- [Directions]: Once you have read the entries, copy all of them exactly.

- [Raw data]:
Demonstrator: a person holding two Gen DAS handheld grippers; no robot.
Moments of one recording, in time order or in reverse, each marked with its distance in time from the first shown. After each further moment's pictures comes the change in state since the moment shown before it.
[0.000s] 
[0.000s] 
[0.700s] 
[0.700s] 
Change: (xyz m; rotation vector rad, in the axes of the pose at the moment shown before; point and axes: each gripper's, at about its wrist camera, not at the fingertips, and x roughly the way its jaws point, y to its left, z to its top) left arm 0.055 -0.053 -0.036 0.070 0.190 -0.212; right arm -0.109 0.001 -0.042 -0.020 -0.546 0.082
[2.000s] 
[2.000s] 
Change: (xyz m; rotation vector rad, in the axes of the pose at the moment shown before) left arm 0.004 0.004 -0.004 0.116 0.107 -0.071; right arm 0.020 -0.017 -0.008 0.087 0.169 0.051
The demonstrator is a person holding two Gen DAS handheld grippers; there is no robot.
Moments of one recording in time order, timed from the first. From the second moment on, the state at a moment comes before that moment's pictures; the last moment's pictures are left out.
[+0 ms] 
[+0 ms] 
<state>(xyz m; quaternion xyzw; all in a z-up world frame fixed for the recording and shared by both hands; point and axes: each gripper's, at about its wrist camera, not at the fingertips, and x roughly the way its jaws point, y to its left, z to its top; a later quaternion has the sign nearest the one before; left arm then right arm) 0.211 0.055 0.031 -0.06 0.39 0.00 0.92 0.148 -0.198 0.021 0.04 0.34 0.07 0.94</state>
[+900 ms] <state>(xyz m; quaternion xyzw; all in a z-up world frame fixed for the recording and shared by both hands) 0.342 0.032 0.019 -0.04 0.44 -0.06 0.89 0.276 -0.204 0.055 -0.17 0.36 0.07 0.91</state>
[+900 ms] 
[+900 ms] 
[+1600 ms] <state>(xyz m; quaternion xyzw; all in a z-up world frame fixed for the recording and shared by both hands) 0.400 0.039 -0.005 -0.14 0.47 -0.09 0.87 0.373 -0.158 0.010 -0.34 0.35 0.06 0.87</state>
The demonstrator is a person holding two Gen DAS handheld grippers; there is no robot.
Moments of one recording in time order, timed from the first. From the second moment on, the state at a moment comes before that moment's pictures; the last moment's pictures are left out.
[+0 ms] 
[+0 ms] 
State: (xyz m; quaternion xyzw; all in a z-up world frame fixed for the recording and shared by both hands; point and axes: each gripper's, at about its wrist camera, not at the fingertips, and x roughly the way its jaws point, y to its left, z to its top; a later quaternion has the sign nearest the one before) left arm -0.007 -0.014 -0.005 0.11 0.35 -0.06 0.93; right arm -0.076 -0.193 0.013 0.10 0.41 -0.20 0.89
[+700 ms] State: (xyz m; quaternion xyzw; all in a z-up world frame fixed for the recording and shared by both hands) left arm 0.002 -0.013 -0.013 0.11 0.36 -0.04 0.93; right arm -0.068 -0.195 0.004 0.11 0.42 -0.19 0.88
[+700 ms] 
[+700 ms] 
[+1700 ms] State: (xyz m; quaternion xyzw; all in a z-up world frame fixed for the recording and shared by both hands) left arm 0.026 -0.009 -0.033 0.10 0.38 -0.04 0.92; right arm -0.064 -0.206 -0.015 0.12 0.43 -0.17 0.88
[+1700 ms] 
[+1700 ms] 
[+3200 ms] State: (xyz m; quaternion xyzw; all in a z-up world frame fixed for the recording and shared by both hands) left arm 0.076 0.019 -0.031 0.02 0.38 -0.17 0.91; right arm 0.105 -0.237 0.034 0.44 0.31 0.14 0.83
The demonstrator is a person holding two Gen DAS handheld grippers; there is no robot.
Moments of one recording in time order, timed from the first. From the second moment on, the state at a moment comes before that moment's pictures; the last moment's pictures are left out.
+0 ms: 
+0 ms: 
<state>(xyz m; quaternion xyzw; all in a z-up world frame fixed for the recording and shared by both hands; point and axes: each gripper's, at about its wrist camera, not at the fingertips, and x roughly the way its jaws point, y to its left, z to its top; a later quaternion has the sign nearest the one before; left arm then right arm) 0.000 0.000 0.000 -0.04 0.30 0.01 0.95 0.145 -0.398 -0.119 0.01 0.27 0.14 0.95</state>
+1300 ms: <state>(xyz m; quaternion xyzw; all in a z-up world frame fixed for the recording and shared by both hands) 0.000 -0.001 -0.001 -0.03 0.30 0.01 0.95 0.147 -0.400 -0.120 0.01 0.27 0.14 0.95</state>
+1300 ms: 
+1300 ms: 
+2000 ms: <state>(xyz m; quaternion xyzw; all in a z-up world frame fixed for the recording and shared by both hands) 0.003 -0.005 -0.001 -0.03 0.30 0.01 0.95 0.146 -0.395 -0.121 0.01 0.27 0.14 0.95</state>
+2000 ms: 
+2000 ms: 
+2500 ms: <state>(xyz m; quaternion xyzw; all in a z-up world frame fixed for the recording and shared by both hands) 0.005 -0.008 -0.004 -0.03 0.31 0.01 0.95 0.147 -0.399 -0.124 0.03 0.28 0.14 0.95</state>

- [Output of the exercise]:
Demonstrator: a person holding two Gen DAS handheld grippers; no robot.
Moments of one recording, in time order or in reverse, each marked with its distance in time from the first shown. After each further moment's pictures comes the change in state since the moment shown before it.
[0.000s] 
[0.000s] 
[0.700s] 
[0.700s] 
Change: (xyz m; rotation vector rad, in the axes of the pose at the moment shown before; point and axes: each gripper's, at about its wrist camera, not at the fingertips, and x roughly the way its jaws point, y to its left, z to its top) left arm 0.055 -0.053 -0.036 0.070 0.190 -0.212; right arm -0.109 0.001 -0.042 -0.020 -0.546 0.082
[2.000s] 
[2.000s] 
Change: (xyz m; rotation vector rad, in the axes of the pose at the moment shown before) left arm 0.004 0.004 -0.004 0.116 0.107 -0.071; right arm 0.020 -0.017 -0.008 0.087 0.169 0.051
The demonstrator is a person holding two Gen DAS handheld grippers; there is no robot.
Moments of one recording in time order, timed from the first. From the second moment on, the state at a moment comes before that moment's pictures; the last moment's pictures are left out.
[+0 ms] 
[+0 ms] 
<state>(xyz m; quaternion xyzw; all in a z-up world frame fixed for the recording and shared by both hands; point and axes: each gripper's, at about its wrist camera, not at the fingertips, and x roughly the way its jaws point, y to its left, z to its top; a later quaternion has the sign nearest the one before; left arm then right arm) 0.211 0.055 0.031 -0.06 0.39 0.00 0.92 0.148 -0.198 0.021 0.04 0.34 0.07 0.94</state>
[+900 ms] <state>(xyz m; quaternion xyzw; all in a z-up world frame fixed for the recording and shared by both hands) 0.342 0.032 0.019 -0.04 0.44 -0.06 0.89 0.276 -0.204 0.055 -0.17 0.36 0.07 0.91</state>
[+900 ms] 
[+900 ms] 
[+1600 ms] <state>(xyz m; quaternion xyzw; all in a z-up world frame fixed for the recording and shared by both hands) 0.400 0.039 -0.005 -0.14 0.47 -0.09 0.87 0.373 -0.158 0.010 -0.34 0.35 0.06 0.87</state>
The demonstrator is a person holding two Gen DAS handheld grippers; there is no robot.
Moments of one recording in time order, timed from the first. From the second moment on, the state at a moment comes before that moment's pictures; the last moment's pictures are left out.
[+0 ms] 
[+0 ms] 
State: (xyz m; quaternion xyzw; all in a z-up world frame fixed for the recording and shared by both hands; point and axes: each gripper's, at about its wrist camera, not at the fingertips, and x roughly the way its jaws point, y to its left, z to its top; a later quaternion has the sign nearest the one before) left arm -0.007 -0.014 -0.005 0.11 0.35 -0.06 0.93; right arm -0.076 -0.193 0.013 0.10 0.41 -0.20 0.89
[+700 ms] State: (xyz m; quaternion xyzw; all in a z-up world frame fixed for the recording and shared by both hands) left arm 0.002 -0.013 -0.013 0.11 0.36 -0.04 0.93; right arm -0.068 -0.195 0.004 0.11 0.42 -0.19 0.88
[+700 ms] 
[+700 ms] 
[+1700 ms] State: (xyz m; quaternion xyzw; all in a z-up world frame fixed for the recording and shared by both hands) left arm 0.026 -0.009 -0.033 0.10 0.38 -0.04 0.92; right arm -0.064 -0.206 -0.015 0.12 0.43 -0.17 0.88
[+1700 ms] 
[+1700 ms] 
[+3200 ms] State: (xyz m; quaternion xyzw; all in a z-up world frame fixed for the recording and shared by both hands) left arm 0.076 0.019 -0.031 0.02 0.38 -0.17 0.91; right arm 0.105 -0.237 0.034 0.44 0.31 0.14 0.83
The demonstrator is a person holding two Gen DAS handheld grippers; there is no robot.
Moments of one recording in time order, timed from the first. From the second moment on, the state at a moment comes before that moment's pictures; the last moment's pictures are left out.
+0 ms: 
+0 ms: 
<state>(xyz m; quaternion xyzw; all in a z-up world frame fixed for the recording and shared by both hands; point and axes: each gripper's, at about its wrist camera, not at the fingertips, and x roughly the way its jaws point, y to its left, z to its top; a later quaternion has the sign nearest the one before; left arm then right arm) 0.000 0.000 0.000 -0.04 0.30 0.01 0.95 0.145 -0.398 -0.119 0.01 0.27 0.14 0.95</state>
+1300 ms: <state>(xyz m; quaternion xyzw; all in a z-up world frame fixed for the recording and shared by both hands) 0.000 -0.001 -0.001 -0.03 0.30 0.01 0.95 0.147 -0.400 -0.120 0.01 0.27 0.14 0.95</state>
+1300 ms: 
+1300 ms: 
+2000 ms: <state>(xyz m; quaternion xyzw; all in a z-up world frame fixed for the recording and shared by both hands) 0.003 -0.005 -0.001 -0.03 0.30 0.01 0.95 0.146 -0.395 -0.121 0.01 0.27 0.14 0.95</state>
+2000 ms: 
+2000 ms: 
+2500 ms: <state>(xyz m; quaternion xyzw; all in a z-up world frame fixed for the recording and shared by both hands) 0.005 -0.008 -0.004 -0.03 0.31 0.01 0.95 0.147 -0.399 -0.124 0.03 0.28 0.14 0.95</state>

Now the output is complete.